After two years of access to the games on YouTube – through which DAZN will earn revenue from commercials – the company intends to reduce the live programming it makes available on that free site, to 19 games a season from 61. “We see a very clear path to monetization,” as the company converts viewers from YouTube to its pay service, Lem said.

DAZN currently retails for $19.99 a month in Canada. It costs significantly less in many other countries, where its offerings are slimmer.

Ann Pegoraro, the Lang chair in sport management at the University of Guelph, suggested DAZN is getting in at the right time, before the prices rise on women’s sports.

“There are a lot of signals pointing to the [return on investment] in women’s sports being near a tipping point,” she said during an interview with The Globe this week. She noted that a recent survey found viewership of women’s soccer could spike more than 300 per cent in the three regions surveyed – Britain, the United States and the European Union – if the sport were more easily accessible.

If those findings hold true, “this is a really good pivotal move by DAZN to get in now, because once that growth happens, the rights [costs] are going to go up, as well.”

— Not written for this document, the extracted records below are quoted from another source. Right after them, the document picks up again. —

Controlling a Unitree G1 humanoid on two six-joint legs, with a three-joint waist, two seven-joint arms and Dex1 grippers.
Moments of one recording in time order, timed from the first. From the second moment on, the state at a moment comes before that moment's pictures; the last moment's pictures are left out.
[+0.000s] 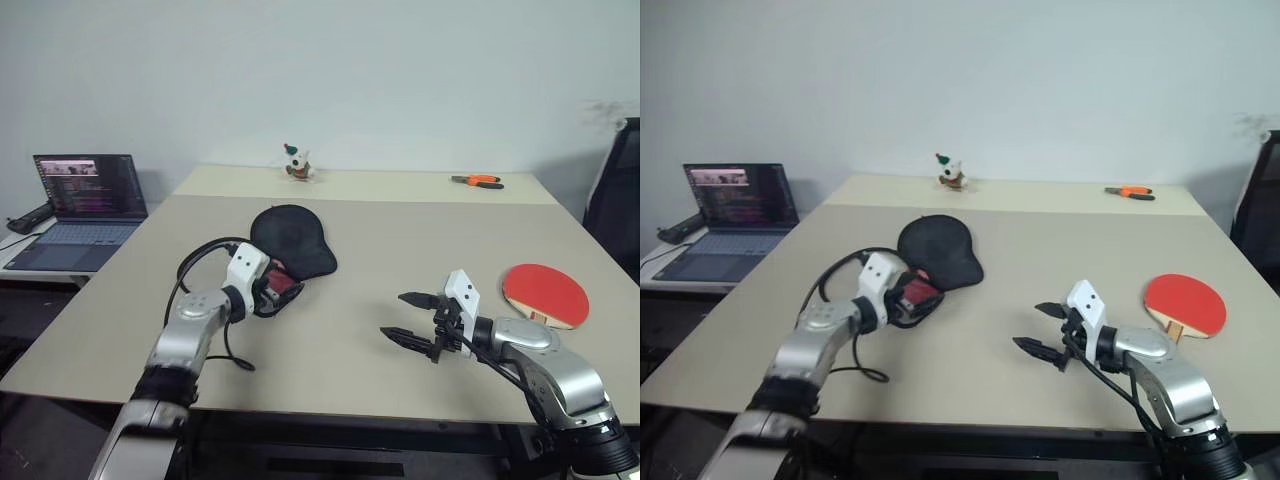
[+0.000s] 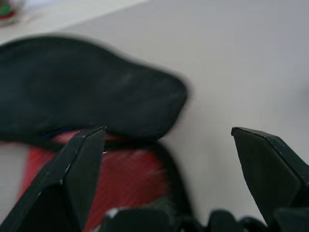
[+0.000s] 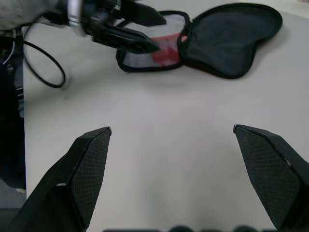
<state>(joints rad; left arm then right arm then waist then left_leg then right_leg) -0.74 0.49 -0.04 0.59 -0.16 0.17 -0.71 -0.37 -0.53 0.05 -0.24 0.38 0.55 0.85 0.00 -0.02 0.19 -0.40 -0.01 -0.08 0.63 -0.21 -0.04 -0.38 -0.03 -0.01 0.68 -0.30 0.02</state>
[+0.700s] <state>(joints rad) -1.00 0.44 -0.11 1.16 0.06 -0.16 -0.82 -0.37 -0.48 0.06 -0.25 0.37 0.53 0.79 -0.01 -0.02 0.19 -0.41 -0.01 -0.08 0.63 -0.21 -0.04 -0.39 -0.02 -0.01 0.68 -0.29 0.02</state>
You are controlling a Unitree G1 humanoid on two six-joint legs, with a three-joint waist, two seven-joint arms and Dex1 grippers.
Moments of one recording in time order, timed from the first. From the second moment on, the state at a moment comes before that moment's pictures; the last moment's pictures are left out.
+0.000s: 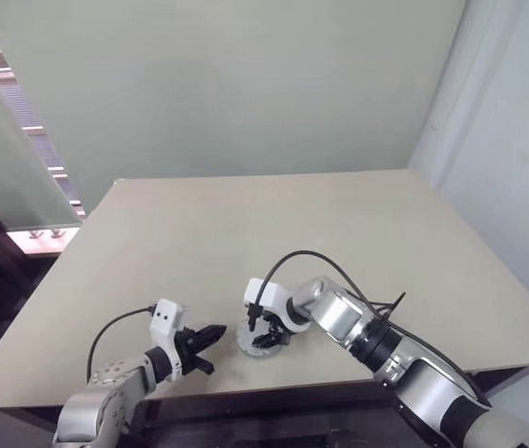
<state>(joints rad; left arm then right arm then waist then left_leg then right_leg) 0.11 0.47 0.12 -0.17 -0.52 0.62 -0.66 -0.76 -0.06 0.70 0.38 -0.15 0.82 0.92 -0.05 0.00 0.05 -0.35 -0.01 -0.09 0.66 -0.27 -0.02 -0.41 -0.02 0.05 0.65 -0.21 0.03</state>
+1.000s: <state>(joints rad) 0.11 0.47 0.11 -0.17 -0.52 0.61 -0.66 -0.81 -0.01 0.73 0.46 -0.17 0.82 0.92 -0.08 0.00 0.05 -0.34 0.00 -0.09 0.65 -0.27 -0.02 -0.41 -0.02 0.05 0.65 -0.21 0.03</state>
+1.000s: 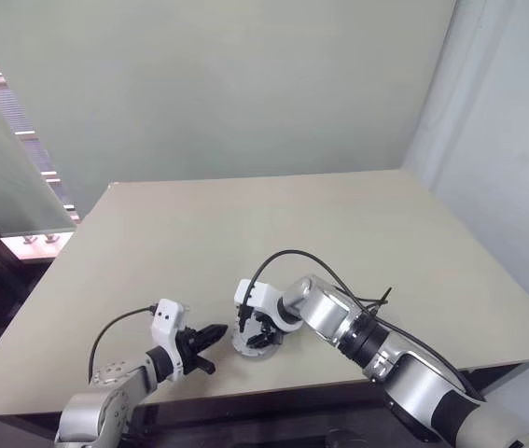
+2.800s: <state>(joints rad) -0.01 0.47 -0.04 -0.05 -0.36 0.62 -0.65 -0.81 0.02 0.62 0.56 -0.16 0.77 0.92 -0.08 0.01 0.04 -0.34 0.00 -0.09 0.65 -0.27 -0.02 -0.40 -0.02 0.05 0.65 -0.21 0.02</state>
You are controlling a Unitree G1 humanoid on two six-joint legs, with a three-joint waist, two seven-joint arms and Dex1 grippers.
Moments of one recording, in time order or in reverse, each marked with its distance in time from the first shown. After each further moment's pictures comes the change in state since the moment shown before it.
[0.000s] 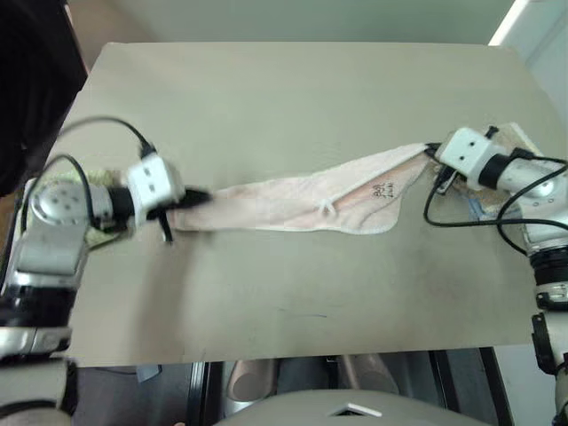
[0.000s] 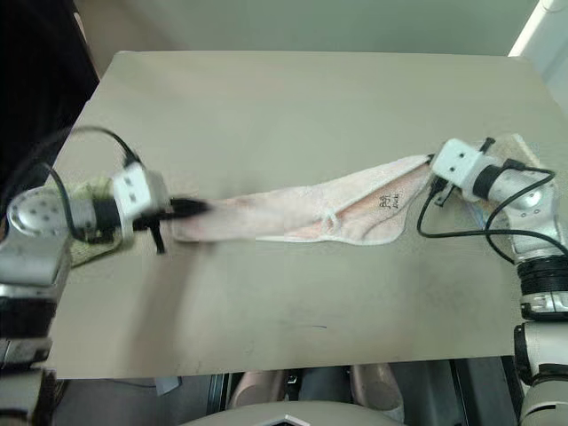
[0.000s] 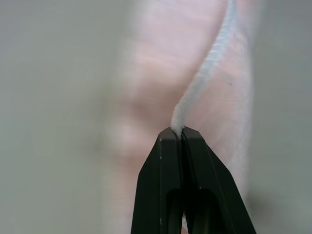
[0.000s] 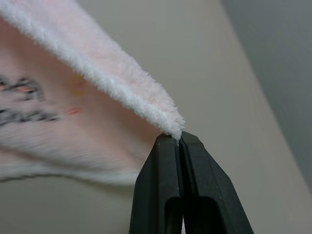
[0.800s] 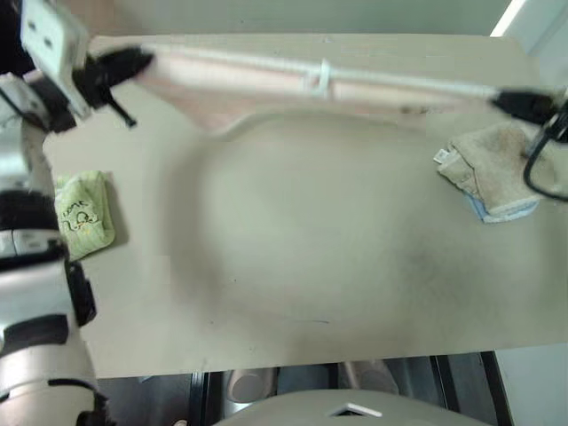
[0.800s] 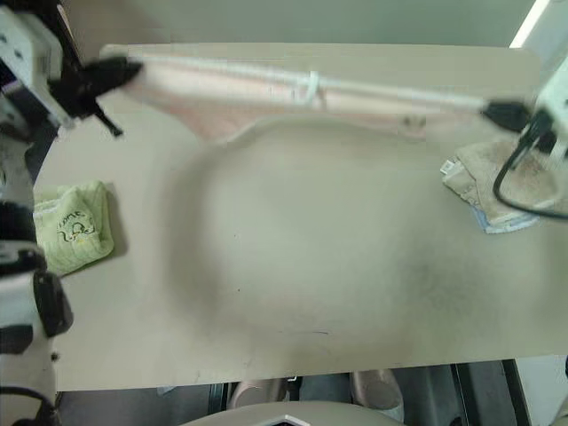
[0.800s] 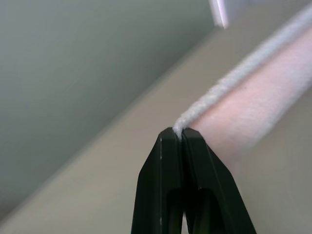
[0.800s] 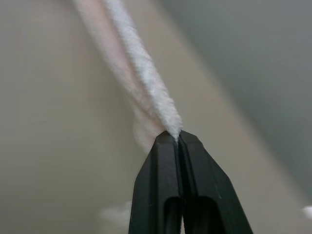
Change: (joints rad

She also noted that it may be an especially canny move to invest in women’s sports, which are experiencing a surge in interest, even as viewership of men’s sports has not kept up to the sharp increases in the price of the broadcast rights to those sports.

And Pegoraro said it could finally put to rest the skepticism among some that there is no significant audience for women’s sport. “You can’t really judge that [idea] until you actually make women’s sports accessible,” she said.

Events such as the 2019 FIFA Women’s World Cup are frequently cited as proof that audiences will tune in to women’s sports, especially soccer. That tournament attracted more than one billion viewers, more than one-quarter of whom tuned in to the final between the United States and the Netherlands. But the popularity of those one-off tournaments does not always translate to regular pro league competitions.

Still, she said that DAZN’s decision to put the games on YouTube may prove to be transformational.

“Making it available to the masses, I think, it would be a real game changer, in terms of what we see in interest in women’s sport.”